**Task description:** Transcribe exactly everything in the data below from the line containing "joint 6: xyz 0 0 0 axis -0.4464" down to the line containing "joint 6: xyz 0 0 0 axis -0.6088", both lines included and nothing further.

--- START ---

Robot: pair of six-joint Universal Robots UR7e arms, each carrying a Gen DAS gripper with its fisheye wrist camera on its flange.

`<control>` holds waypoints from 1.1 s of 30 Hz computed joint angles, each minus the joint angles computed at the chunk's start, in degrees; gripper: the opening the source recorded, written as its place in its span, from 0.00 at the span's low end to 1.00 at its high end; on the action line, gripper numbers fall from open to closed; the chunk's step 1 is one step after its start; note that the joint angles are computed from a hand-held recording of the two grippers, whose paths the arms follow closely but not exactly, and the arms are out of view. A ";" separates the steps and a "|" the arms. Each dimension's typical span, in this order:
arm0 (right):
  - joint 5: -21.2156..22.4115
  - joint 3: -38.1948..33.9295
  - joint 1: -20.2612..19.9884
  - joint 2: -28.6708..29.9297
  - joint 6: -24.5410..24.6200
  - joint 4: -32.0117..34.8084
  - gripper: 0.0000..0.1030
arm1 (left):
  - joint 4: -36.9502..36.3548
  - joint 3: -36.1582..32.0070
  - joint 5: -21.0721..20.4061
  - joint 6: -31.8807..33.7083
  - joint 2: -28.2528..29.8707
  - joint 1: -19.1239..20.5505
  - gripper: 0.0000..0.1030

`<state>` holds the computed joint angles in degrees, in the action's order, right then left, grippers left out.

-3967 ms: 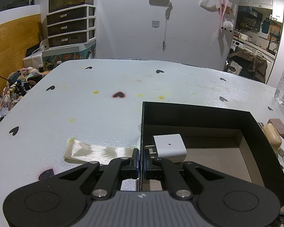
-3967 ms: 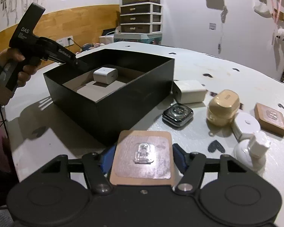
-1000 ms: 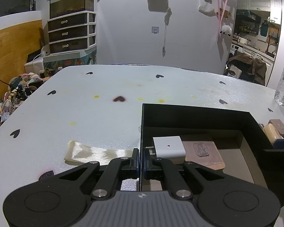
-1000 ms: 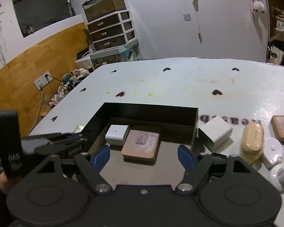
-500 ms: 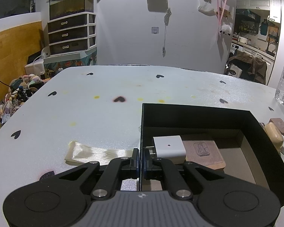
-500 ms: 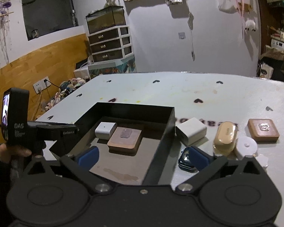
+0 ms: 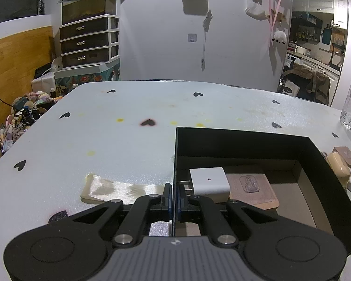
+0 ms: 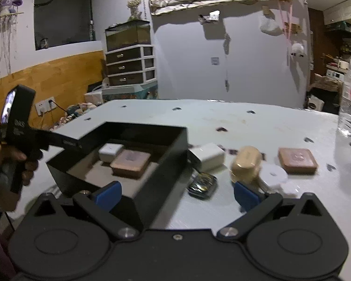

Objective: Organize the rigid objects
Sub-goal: 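Move the right tool to the white knob-shaped object, then grasp the white knob-shaped object with the right gripper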

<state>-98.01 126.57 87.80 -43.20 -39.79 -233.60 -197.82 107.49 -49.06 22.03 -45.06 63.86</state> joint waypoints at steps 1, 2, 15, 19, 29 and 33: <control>0.31 0.42 -0.64 -0.10 -0.42 -0.47 1.00 | -0.05 -0.01 0.04 0.06 0.02 -0.01 0.04; 0.50 0.81 -1.17 -0.09 -0.95 -1.04 1.00 | -0.05 -0.01 0.04 0.06 0.02 -0.01 0.04; -1.34 -1.29 -6.60 0.08 -1.31 -5.40 0.88 | -0.18 0.00 0.04 0.05 0.08 0.01 0.04; -3.76 -4.32 -7.37 0.41 -1.52 -4.91 0.82 | -0.34 0.05 -0.10 -0.03 0.20 0.11 0.04; -6.39 -7.99 -7.32 0.88 -0.82 -0.85 0.47 | -0.56 0.04 -0.02 0.11 0.40 0.18 0.04; -7.11 -9.08 -6.87 1.26 -1.60 -0.73 0.42 | -0.56 0.04 -0.02 0.11 0.40 0.18 0.04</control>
<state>-105.12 117.49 80.94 -41.93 -41.39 -234.33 -198.37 107.54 -49.08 22.14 -44.66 64.04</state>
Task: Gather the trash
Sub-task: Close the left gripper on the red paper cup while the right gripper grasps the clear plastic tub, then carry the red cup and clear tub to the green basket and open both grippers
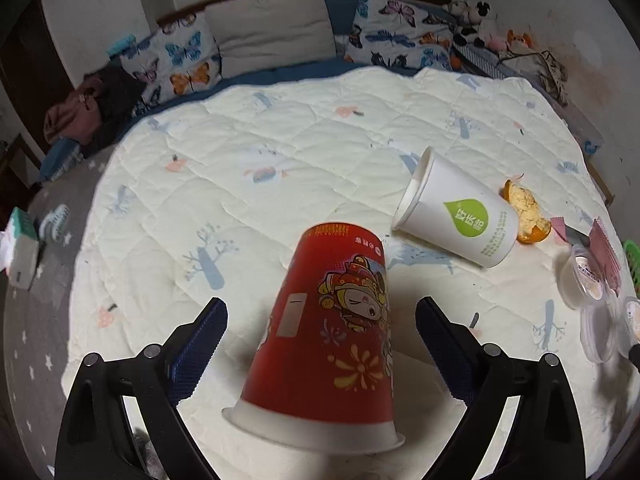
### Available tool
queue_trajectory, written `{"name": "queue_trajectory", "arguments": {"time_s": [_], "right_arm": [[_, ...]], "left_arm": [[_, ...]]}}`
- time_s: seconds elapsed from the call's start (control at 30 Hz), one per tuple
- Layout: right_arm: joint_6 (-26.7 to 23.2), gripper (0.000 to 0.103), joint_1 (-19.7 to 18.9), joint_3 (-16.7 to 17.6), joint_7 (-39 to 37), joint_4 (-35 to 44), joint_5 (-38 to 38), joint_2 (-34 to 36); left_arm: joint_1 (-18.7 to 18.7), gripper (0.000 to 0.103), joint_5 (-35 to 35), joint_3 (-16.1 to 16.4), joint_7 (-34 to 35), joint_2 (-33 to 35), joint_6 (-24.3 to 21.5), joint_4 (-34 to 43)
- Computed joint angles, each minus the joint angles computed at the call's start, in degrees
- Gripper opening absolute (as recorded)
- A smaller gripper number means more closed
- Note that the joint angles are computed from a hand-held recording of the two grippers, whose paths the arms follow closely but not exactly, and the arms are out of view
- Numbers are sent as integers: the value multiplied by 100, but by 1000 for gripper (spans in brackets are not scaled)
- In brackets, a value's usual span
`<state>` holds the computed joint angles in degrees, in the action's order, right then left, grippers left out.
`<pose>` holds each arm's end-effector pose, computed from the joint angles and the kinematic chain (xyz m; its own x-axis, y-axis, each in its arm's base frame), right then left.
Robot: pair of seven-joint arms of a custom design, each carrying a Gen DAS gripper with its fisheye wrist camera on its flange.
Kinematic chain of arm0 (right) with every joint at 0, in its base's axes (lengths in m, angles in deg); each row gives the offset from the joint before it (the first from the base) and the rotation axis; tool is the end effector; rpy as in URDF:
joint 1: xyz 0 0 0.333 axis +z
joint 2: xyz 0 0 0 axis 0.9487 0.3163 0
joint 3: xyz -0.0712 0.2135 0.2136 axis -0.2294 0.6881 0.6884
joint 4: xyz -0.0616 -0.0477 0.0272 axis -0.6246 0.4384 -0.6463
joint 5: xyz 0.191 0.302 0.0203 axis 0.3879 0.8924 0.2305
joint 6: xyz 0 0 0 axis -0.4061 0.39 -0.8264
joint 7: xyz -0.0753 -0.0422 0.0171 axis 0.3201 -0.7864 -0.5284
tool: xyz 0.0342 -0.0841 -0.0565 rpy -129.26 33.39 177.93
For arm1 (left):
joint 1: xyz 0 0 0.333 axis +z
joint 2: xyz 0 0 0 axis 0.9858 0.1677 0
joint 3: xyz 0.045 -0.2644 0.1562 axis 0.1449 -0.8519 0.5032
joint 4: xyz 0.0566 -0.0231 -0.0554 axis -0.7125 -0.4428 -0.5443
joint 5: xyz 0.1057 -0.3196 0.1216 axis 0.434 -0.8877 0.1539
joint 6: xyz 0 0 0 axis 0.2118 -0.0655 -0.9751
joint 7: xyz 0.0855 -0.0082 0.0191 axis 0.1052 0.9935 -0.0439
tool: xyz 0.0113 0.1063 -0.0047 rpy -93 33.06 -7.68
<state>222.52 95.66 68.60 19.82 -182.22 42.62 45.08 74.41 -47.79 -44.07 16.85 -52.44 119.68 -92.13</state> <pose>0.4646 0.2236 0.4386 0.3976 -0.9085 -0.1283 -0.7075 -0.2145 -0.6734 0.5660 -0.1170 0.4363 0.0524 -0.9984 -0.0230 -0.8776 -0.0350 -0.4782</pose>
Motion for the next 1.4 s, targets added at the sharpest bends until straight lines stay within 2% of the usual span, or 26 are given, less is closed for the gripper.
{"name": "queue_trajectory", "arguments": {"time_s": [0.2, 0.23, 0.37, 0.5, 0.63, 0.83, 0.9, 1.03, 1.07, 1.13, 1.23, 1.33, 1.37, 1.4], "right_arm": [[86, 59, 138, -138, -71, -262, 80, -223], [57, 59, 241, -225, -248, -279, 313, -249], [59, 59, 372, -370, -423, -385, 581, -345], [71, 59, 522, -538, -592, -487, 797, -452], [102, 59, 772, -768, -1002, -584, 1302, -588], [276, 59, 884, -1057, -1049, -903, 1384, -871], [348, 59, 1005, -1299, -1002, -1042, 1376, -990], [514, 59, 859, -1578, -638, -1385, 1083, -1294], [538, 59, 788, -1625, -569, -1447, 1011, -1345], [620, 59, 260, -1388, -243, -1631, 663, -1463], [535, 59, -843, -921, 222, -1791, 90, -1549], [466, 59, -1632, -710, 592, -1862, -403, -1514], [470, 60, -1750, -742, 659, -1900, -494, -1508], [445, 60, -1764, -917, 671, -1914, -537, -1477]], "left_arm": [[-11, 84, -81, 16, 94, 227, -276, 243], [-9, 83, -150, 8, 155, 263, -327, 278], [-37, 70, -246, 27, 186, 291, -411, 284], [-151, 68, 119, 77, -63, 196, -460, 196], [-112, 68, 115, 2, -104, -102, -351, -93], [-23, 68, -260, -270, 257, -824, -243, -633], [-30, 68, -339, -384, 351, -1017, -233, -719], [-121, 68, -714, -595, 653, -1228, -157, -715], [-154, 68, -742, -650, 681, -1226, -148, -667], [-281, 68, -906, -758, 814, -1162, -118, -513], [-515, 68, -954, -915, 919, -919, -121, -131], [-806, 68, -1011, -1016, 1021, -558, -122, 361], [-932, 68, -1016, -1055, 1044, -379, -152, 595], [-1032, 68, -1035, -1056, 1074, -260, -167, 745]]}}
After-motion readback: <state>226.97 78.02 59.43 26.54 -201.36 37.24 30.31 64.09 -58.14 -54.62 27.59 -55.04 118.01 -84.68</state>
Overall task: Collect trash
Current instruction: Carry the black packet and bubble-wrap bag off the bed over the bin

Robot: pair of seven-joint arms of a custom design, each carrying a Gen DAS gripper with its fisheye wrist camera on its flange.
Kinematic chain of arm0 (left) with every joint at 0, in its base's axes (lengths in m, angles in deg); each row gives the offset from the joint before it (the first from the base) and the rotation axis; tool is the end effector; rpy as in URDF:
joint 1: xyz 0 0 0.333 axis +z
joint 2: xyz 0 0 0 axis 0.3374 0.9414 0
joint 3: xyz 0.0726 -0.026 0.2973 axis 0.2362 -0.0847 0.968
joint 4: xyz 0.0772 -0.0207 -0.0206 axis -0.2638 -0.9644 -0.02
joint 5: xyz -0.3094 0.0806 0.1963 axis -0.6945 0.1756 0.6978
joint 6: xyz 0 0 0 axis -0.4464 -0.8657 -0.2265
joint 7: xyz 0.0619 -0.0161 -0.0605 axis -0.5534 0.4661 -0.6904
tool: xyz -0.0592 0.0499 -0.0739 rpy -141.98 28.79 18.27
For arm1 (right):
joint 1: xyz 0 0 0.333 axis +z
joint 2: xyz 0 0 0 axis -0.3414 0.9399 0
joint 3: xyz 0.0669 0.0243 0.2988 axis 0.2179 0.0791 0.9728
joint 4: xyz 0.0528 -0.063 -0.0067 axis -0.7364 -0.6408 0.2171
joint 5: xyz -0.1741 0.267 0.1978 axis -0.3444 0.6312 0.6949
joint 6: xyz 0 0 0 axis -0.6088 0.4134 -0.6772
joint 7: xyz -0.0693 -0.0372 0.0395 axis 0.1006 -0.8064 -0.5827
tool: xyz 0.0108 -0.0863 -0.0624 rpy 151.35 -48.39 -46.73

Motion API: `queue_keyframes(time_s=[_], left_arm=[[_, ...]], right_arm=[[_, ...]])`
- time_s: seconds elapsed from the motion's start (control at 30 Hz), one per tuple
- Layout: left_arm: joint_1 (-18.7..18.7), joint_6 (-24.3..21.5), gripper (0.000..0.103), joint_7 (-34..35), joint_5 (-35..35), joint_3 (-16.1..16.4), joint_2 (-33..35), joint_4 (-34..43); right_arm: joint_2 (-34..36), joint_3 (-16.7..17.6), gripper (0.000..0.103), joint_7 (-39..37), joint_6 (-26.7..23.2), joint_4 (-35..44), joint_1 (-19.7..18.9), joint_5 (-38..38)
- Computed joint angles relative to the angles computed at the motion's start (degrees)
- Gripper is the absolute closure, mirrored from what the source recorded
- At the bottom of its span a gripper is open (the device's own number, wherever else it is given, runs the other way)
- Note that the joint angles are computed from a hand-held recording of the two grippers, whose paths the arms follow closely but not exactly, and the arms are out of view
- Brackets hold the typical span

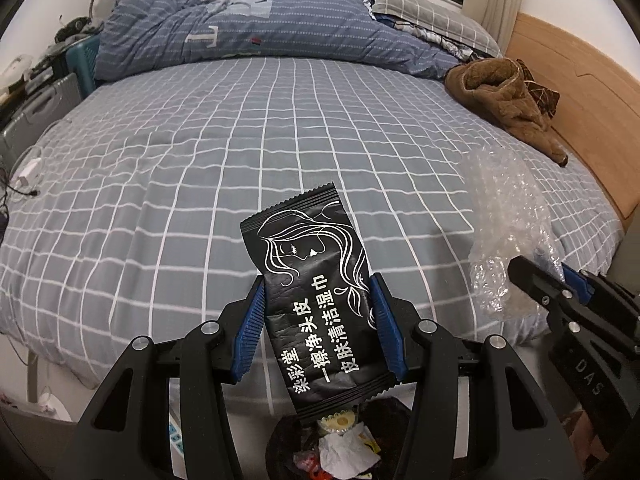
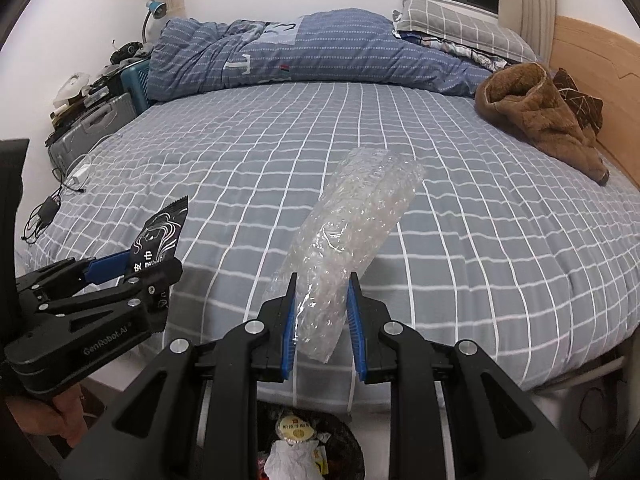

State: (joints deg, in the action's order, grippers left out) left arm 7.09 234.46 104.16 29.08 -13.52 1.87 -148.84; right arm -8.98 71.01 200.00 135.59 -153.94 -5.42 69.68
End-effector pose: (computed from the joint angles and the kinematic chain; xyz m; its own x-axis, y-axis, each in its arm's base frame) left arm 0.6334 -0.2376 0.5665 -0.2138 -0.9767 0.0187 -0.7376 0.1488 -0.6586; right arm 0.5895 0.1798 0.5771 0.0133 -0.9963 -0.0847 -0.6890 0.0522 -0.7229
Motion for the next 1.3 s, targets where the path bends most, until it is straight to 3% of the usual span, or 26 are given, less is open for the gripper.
queue_keyframes(time_s=[0.53, 0.97, 1.3], left_arm=[[0.48, 0.99, 0.053, -1.21, -0.69, -2.18, -13.13, -18.09], [-0.27, -0.65, 0.053, 2.37, -6.74, -3.87, -20.52, -28.74], [-0.86, -0.15, 0.053, 3.08, -8.17, -4.25, -20.23, -32.88]], right_arm=[[-11.21, 3.25, 0.082, 4.64, -1.59, -13.83, -0.39, -1.95], [-20.45, 5.66, 0.082, 6.90, -5.20, -24.49, -1.30, 0.67], [-23.03, 5.36, 0.082, 6.22, -5.62, -30.56, -1.05, 5.48]])
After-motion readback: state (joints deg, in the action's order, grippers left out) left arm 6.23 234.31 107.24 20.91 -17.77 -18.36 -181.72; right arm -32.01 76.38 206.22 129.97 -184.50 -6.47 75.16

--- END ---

**Answer area:**
joint 6: xyz 0 0 0 axis -0.4464 -0.8657 -0.2265
joint 7: xyz 0.0619 -0.0161 -0.0605 axis -0.5534 0.4661 -0.6904
tool: xyz -0.0592 0.0499 -0.0739 rpy -141.98 28.79 18.27
For arm1 (right):
joint 1: xyz 0 0 0.333 axis +z
joint 2: xyz 0 0 0 axis -0.3414 0.9399 0
joint 3: xyz 0.0669 0.0243 0.2988 axis 0.2179 0.0791 0.9728
joint 4: xyz 0.0528 -0.063 -0.0067 axis -0.7364 -0.6408 0.2171
joint 5: xyz -0.1741 0.267 0.1978 axis -0.3444 0.6312 0.6949
joint 6: xyz 0 0 0 axis -0.6088 0.4134 -0.6772

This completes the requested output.